The severity of it struck me hard, the Nurses had to fill out a book saying what had happened. My Mum, who despite having early signs of dementia, has never had a more severe dressing down from me. She does tend to listen to me and nothing like it has happened since.
If SS won’t listen, then complain and complain until they do listen. Something I’ve learnt from this forum…
SS is wrong to dismiss her care assessment just because she is potentially self funded. Dont be fobbed off, you should also have a care assessment.
How do I get a care need assessment?
Get in touch with the adult social services department of your local council and ask for a care assessment (also known as a needs assessment). Explain you need support managing everyday tasks like washing, dressing and cooking.

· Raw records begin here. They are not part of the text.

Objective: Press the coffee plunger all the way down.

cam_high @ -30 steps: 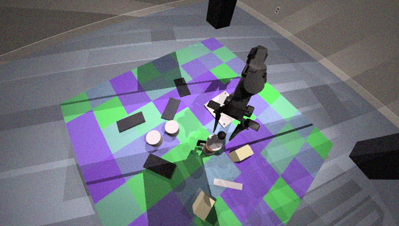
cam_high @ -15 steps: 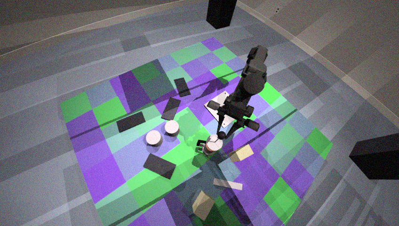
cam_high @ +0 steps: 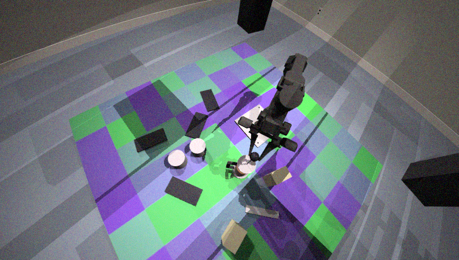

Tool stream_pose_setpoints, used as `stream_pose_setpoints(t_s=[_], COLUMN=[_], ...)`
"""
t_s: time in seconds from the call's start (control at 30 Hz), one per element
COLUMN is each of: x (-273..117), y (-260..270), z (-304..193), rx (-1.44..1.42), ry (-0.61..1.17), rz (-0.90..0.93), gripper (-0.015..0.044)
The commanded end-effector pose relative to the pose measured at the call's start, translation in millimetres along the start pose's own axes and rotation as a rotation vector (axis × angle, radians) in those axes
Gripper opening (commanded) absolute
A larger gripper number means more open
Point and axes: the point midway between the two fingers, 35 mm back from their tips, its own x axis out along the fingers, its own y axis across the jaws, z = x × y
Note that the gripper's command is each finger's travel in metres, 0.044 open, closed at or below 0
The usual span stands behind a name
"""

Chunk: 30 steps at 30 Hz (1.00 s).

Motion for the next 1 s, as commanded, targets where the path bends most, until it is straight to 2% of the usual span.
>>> stream_pose_setpoints(t_s=[0.0,0.97], x=[8,33], y=[0,0], z=[-16,-55], rx=[-0.004,-0.004], ry=[0.035,0.034], rz=[-0.001,-0.001], gripper=[0.0127,0.0127])
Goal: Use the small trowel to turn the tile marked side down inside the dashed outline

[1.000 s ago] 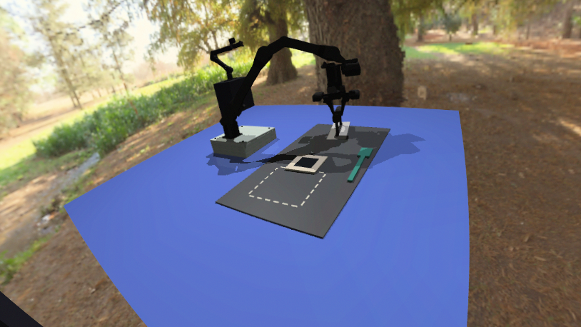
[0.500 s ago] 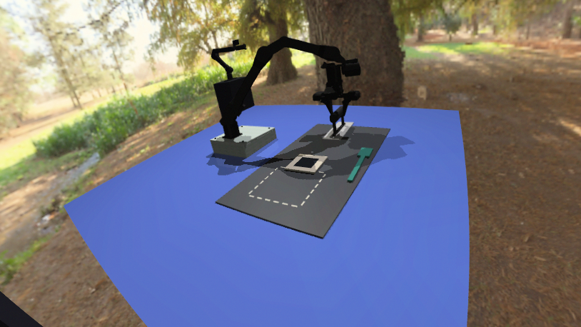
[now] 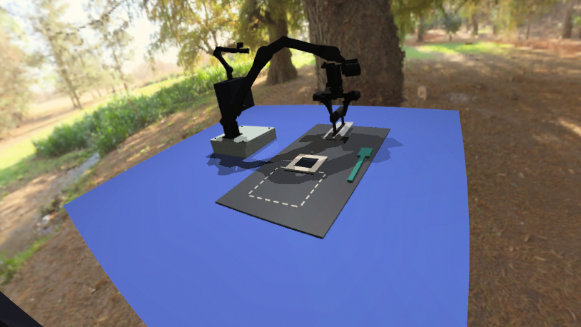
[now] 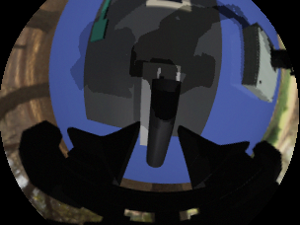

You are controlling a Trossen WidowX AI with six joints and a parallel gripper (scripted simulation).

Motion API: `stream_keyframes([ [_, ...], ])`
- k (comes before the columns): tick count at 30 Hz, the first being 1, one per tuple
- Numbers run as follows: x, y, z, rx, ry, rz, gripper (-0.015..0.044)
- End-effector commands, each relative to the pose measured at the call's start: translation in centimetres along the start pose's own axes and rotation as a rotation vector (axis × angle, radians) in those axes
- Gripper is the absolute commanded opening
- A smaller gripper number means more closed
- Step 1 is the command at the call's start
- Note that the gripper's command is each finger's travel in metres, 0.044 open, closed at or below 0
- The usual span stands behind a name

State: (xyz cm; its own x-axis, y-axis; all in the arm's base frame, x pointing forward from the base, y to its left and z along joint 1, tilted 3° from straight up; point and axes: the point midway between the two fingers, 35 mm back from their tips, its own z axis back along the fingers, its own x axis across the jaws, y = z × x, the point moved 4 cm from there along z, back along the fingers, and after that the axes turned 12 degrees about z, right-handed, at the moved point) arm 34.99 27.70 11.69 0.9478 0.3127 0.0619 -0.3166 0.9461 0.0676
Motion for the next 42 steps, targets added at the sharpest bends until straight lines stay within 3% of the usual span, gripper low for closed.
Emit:
stream_keyframes([
  [1,0.0,0.0,0.0,-0.001,-0.001,-0.004,0.0270],
  [7,-0.3,-0.1,4.3,-0.002,-0.001,-0.004,0.0270],
  [13,-0.3,-0.1,4.5,-0.002,-0.001,-0.004,0.0270],
  [14,-0.3,-0.1,4.8,0.003,-0.009,-0.004,0.0296],
  [17,-0.3,-0.1,5.7,0.003,-0.009,-0.004,0.0300],
  [28,-0.2,0.0,5.3,-0.010,-0.047,0.134,0.0300],
  [42,-0.3,0.6,4.4,-0.086,-0.154,0.590,0.0300],
])
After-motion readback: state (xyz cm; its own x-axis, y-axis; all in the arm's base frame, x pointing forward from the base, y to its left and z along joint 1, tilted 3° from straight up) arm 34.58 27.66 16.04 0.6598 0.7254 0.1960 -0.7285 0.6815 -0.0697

There’s no charge for a care assessment and you’re entitled to one regardless of your income and savings, and regardless of what your needs are.
Thanks for your advice Karma…the care company have been so very good in getting a carer mum knows each time.They have also been in touch with her GP re the problem and are hoping to get mental health services involved. To be honest with you I have run out of fight at the moment after struggling with a son who was a drug/alcohol addict for 10 years, my dad dying 5 years ago and caring for him before he died and then my mum for the last 5 years and my marriage breaking down. Going through the very slow divorce process at the moment there are on,y so many battles I can fight as my mental health is not good either!
Bless you, do one thing at a time, take care of yourself. But do try get SS involved, as a proper laid out care plan and needs assessment is vital going forwards, and it sounds like someone needs to be offering you some support so insist on a care assessment for yourself. Do not feel obliged to tell SS you are able to support your Mum simply because you are supporting her, you need to be factually excluded from her assessment in order for them to not dump everything on you.
Sound as if you had your Mum’s situation in hand it would free you up to focus on your own self-care, and grief. Make sure to visit your own GP explain your current burdens and ask for support from local CMHT and perhaps get some one to one counselling for yourself.